Stored data:
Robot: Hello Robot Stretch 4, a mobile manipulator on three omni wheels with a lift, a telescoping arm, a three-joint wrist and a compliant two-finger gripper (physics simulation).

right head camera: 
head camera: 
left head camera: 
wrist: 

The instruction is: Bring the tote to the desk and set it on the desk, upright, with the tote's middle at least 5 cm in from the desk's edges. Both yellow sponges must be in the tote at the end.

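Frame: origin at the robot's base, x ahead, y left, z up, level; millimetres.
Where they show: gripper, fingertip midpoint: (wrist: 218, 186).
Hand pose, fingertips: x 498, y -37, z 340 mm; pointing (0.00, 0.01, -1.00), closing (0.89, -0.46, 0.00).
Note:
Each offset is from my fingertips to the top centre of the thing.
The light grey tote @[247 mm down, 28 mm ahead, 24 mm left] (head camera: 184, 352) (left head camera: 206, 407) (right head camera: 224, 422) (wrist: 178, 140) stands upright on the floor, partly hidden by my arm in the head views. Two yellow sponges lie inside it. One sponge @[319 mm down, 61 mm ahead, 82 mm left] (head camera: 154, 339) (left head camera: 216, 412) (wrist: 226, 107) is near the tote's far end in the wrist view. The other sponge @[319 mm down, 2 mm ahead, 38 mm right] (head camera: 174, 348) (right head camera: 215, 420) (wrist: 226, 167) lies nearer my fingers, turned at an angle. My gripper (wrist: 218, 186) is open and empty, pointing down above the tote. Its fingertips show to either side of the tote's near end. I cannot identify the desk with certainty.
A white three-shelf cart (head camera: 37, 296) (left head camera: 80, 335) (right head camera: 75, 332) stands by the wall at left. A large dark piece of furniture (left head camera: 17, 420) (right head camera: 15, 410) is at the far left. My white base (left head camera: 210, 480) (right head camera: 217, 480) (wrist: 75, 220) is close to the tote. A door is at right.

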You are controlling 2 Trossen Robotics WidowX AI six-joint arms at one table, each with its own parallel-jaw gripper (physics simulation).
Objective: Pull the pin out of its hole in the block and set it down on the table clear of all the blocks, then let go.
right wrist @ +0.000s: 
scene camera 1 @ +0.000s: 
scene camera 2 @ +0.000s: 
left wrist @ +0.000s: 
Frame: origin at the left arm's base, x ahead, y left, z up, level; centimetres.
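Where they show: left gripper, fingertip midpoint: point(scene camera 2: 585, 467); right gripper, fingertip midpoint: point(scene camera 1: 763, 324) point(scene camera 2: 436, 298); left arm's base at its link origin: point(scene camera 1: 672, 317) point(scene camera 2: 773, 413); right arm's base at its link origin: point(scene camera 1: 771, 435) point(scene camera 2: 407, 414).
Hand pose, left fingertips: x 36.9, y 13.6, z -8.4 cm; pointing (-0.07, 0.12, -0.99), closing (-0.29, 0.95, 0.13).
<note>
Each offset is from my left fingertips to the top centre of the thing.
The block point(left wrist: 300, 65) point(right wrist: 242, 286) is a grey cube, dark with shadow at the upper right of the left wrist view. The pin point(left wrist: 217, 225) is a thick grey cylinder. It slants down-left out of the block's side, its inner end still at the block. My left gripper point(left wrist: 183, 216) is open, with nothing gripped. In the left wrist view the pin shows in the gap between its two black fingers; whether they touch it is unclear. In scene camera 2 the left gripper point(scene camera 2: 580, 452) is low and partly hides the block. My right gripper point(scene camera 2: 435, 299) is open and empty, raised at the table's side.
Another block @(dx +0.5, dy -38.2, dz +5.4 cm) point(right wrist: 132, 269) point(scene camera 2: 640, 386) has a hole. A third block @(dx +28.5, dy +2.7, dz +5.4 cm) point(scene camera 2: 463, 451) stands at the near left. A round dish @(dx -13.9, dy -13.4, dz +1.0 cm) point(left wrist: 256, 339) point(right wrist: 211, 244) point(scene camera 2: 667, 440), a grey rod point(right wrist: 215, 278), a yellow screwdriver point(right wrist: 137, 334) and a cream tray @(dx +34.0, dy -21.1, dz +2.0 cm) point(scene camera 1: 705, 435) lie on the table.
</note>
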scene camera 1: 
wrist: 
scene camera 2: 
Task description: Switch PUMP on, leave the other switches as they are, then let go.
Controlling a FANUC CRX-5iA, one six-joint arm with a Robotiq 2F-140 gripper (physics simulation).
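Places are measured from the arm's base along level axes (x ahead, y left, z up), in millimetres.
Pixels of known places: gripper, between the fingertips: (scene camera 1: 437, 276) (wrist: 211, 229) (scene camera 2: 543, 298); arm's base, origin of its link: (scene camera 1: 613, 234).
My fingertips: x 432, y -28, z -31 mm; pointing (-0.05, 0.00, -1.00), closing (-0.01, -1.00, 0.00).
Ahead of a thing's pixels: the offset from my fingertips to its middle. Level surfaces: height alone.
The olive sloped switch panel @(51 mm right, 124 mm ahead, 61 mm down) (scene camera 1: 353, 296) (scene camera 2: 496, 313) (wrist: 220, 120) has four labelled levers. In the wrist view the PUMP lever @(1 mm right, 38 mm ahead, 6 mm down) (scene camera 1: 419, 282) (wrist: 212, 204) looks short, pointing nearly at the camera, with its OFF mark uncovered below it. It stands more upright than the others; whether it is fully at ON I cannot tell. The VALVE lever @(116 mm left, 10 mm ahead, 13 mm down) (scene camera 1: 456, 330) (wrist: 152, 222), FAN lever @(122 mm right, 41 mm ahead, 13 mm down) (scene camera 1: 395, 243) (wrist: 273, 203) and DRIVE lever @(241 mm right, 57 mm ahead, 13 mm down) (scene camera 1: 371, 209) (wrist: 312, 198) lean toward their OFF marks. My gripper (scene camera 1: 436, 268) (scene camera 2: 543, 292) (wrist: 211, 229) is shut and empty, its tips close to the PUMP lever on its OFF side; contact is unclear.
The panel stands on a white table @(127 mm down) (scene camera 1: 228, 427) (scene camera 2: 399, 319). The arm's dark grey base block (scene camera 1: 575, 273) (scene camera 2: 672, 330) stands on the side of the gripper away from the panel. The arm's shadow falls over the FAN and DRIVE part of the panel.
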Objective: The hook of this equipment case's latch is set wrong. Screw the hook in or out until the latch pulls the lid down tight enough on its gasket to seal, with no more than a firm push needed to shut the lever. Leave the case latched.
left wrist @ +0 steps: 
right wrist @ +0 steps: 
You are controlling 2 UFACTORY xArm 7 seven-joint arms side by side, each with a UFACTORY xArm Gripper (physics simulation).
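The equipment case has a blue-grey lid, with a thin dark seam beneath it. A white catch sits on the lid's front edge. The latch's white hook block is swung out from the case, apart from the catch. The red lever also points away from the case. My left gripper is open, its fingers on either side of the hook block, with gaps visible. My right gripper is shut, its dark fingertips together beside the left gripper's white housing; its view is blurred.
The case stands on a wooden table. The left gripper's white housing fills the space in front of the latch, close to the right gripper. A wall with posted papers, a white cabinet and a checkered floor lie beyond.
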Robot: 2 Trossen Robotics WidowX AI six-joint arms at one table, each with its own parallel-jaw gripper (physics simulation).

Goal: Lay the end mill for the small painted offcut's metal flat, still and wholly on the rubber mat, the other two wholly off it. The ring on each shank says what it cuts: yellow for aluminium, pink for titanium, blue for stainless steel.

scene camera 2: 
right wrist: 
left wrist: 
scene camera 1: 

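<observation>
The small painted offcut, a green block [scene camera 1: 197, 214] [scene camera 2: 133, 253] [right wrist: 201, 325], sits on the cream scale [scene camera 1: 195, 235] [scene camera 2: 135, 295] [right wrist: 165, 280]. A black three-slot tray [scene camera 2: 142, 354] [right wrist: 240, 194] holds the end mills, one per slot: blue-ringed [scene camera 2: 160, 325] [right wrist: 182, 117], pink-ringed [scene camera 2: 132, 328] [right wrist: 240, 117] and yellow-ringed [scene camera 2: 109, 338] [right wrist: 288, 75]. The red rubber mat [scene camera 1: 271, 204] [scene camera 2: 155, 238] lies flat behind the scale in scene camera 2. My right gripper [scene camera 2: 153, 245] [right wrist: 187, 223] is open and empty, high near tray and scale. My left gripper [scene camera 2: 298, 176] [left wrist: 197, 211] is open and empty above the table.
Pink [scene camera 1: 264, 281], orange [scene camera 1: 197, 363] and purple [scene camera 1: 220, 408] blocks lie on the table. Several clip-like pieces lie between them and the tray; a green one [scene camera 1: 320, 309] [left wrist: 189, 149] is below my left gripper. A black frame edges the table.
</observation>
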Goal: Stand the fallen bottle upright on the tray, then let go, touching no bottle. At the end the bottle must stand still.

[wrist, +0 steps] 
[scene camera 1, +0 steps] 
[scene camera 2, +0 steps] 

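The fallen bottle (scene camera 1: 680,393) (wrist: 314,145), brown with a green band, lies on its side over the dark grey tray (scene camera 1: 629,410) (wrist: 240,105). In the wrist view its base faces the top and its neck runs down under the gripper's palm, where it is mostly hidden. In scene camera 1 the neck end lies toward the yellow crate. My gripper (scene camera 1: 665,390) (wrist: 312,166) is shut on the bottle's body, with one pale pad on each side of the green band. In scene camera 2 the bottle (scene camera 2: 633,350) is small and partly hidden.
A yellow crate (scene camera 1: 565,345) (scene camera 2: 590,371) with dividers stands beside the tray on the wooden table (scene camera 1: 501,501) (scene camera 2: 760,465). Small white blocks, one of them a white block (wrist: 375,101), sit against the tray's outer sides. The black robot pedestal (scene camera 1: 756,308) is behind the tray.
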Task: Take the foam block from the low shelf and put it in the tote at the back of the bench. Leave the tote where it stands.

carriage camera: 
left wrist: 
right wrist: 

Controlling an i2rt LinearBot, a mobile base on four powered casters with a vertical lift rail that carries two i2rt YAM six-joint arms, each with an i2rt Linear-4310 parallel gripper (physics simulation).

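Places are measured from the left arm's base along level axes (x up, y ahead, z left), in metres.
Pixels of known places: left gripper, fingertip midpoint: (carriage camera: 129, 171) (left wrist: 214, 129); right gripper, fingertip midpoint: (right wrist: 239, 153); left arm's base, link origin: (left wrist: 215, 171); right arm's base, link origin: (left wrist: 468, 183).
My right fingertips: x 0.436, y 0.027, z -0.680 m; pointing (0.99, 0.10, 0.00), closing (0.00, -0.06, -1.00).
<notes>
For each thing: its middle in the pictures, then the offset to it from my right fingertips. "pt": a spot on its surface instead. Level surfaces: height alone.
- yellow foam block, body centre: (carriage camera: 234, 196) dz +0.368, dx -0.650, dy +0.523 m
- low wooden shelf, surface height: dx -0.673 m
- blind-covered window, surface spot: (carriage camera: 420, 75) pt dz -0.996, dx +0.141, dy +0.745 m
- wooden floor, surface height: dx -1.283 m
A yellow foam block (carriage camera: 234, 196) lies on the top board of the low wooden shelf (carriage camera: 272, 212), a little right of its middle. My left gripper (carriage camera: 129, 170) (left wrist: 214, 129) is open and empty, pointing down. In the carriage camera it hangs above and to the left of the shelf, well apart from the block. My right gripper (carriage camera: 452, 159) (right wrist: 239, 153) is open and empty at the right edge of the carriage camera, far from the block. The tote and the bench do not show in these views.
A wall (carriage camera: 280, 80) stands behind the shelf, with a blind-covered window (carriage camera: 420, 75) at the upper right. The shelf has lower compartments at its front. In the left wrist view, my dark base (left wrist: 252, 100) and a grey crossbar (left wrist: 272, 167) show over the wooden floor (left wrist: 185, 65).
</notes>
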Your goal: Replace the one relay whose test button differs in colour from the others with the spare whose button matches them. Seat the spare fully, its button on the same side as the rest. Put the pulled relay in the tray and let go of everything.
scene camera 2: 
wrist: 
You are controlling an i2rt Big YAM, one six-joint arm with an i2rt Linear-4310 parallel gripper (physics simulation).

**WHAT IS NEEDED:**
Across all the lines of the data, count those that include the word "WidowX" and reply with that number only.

**OUTPUT OF THE EXERCISE:**
2